- Born: October 10, 1974
- Died: October 7, 2025 (aged 50)

= Yen Cheng-kuo =

Taiwanese actor and director (1974–2025)

Yen Cheng-kuo (顏正國; October 10, 1974 – October 7, 2025) was a Taiwanese actor, director and calligraphy teacher.

== Early life and career ==
Yen was born October 10, 1974 in Xizhi, Taipei County. His father was a soldier in the Republic of China Army. He entered the film industry at the age of six, debuting in My Native Land (1980), directed by Li Hsing.

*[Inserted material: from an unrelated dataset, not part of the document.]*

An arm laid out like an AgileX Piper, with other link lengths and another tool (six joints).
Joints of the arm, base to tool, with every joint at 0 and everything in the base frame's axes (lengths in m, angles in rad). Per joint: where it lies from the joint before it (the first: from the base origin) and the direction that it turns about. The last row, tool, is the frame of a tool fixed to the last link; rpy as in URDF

Throughout his career, he acted in a number of feature films directed or executive produced by Hou Hsiao-hsien, including Growing Up (1983), A Summer at Grandpa's (1984), and Dust of Angels (1992). He was nominated for the Golden Horse Award for Best Child Star in 1983, for his role in The Sandwich Man.

== Personal life and death ==
In the late 1980s, Yen became addicted to drugs and was arrested in 1991 for using amphetamines, causing public uproar. He was also arrested for possessing a firearm.

On July 1, 2001, Yen and a group of other people kidnapped Shi Jindu, a drug dealer in Dacun, Changhua County, and extorted NT$200 and 2 kilograms of amphetamine. He was released from Taichung Prison in March 2012 after serving 11 years.

In later life, he worked as a calligraphy teacher and published a book, Giving Up Fists and Painting a New Life through Calligraphy — Kung Fu Kid Yen Cheng-kuo's Youth and Awakening.

Yen died at the age of 50 of lung cancer on October 7, 2025, while hospitalized at Far Eastern Memorial Hospital.